The pharmacological treatment of chronic cerebral ischemia is aimed at removing the most common causes of stroke, that is, stagnant phenomena or blood clots.

Currently, the following drugs are used:

  1. Drugs with anti-aggregation action - prevent the formation of blood clots, platelet aggregation. Apply them in the first 48 hours after the onset of clinical symptoms. The most commonly used is acetylsalicylic acid( aspirin).
  2. Thrombolytics - the task of these drugs is the dissolution of a thrombus that closes the lumen of the vessel. The most effective action is observed when they are applied up to 3 hours from the appearance of the first symptoms. The most commonly used drugs from this group are the recombinant tissue plasminogen activator.
  3. Anticoagulants - in the acute stage of the disease they have limited applications. But they are very good drugs to prevent a relapse of the disease. The drug used in stroke therapy is heparin.

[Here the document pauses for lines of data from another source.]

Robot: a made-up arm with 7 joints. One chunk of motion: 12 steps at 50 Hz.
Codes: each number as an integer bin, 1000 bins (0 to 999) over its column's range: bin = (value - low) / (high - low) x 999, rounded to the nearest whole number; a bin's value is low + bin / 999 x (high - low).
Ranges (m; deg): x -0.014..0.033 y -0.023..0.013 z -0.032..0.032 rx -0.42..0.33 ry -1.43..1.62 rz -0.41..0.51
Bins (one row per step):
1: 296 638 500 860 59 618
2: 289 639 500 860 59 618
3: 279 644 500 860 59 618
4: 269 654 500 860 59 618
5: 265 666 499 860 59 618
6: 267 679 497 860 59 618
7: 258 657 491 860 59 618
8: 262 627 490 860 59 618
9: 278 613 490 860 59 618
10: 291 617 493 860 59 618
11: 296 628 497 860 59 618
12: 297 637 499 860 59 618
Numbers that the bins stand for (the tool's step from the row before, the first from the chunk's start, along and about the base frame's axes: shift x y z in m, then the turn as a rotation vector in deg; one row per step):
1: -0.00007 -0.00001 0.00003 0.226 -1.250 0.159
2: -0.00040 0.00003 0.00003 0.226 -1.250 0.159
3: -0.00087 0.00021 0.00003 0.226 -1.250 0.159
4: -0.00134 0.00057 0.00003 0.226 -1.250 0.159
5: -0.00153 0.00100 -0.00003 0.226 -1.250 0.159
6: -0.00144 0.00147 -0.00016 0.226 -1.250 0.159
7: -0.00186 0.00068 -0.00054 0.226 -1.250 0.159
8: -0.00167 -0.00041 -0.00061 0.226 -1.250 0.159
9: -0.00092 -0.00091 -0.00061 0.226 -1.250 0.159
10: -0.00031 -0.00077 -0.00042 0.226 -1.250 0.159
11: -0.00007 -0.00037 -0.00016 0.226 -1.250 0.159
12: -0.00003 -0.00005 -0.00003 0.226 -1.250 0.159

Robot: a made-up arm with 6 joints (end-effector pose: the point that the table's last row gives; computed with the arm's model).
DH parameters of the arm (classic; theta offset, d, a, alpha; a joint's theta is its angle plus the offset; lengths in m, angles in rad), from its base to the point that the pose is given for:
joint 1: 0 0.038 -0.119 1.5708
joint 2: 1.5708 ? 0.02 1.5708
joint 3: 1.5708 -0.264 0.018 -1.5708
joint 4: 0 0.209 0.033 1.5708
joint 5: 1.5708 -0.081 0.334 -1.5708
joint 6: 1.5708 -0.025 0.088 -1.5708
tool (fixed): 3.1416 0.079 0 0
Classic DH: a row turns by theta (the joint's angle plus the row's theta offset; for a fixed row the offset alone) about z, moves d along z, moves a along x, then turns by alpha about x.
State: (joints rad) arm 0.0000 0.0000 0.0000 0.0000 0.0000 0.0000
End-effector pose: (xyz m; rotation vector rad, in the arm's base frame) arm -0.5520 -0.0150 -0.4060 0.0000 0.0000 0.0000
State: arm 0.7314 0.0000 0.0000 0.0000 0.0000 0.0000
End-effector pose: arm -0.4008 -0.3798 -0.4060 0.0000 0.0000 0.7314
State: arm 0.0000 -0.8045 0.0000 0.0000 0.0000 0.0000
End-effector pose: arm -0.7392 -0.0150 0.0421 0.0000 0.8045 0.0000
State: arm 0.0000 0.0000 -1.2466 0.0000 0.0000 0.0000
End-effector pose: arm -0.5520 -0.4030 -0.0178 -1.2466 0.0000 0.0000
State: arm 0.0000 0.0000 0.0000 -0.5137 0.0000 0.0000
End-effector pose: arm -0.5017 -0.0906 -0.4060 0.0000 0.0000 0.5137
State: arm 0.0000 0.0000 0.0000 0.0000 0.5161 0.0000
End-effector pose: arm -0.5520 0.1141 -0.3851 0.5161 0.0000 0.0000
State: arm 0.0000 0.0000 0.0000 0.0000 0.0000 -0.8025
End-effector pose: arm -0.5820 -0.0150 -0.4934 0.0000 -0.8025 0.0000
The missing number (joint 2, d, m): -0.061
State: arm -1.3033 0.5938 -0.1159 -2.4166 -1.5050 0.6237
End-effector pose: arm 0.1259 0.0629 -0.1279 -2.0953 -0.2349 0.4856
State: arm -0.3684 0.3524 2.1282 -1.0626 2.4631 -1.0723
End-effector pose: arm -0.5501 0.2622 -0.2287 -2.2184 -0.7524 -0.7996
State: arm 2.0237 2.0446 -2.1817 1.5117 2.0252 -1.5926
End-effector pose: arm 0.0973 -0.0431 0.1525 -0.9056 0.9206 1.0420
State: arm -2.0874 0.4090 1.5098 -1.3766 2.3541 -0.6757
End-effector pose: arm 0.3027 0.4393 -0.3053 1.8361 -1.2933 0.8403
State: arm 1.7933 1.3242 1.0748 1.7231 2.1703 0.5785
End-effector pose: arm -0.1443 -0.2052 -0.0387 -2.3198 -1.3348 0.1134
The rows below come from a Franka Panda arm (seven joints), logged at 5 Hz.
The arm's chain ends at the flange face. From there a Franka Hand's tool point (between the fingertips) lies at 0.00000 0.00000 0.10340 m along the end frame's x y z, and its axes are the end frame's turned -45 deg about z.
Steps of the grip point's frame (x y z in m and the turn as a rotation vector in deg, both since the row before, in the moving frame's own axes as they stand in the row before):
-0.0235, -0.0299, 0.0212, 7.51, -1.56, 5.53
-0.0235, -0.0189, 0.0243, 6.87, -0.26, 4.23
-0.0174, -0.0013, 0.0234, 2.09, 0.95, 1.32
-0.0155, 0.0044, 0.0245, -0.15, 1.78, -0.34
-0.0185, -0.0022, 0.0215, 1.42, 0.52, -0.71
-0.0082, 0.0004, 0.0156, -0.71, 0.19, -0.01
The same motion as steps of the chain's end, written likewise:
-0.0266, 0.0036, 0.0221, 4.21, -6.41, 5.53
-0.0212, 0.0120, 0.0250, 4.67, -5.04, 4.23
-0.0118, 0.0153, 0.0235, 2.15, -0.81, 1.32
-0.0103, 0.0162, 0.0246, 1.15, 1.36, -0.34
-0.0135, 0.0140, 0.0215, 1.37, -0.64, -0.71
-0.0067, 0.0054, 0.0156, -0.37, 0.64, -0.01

The last element of behavior in the acute stage of ischemic stroke is rehabilitation. It is an integral part of therapy from the first day of the disease. The earlier actions are taken to improve the patient, the consequences of the disease will be less, and the chance of recovery or improvement in efficiency will be greater. The most common methods used in therapy are:

  • kinesitherapy, physiotherapy;
  • psychotherapy;
  • tachyphylaxis;
  • therapy of aphasia-type disorders;
  • social rehabilitation.

In an acute period of a stroke, some patients in very serious condition may need neurosurgery. The operation is performed in the following cases:

  • of a malignant infarction in the blood supply zone of the central artery of the brain;
  • of a cerebellar infarction.

Prevention of repeated episodes of cerebral ischemia is primarily a treatment for concomitant heart disease. Also used drugs that reduce the concentration of cholesterol and reduce blood clotting.

6 Forecast of

Disease The prognosis for ischemic stroke depends on the extent and place of cerebral ischemia, as well as on its duration.

If the cause of an ischemic stroke is a thrombus artery, the symptoms tend to increase as the blood clot increases over time. Only after a while he begins to be exposed to "dissolution".

A fragment of a blood clot brought from somewhere with a blood flow is usually small and easier to decompose and dissolve. Symptoms of a stroke tend to decrease or go away over time if the stroke is a consequence of blockage of the artery. The most serious are at the onset of the disease.

It happens that most neurologic symptoms or even all disappear, if you treat this condition on time. Unfortunately, it happens that the cerebral stroke leaves permanent damage. The patient can, for example, to the end of life suffer from a paresis of half of the body, as well as speech disorders.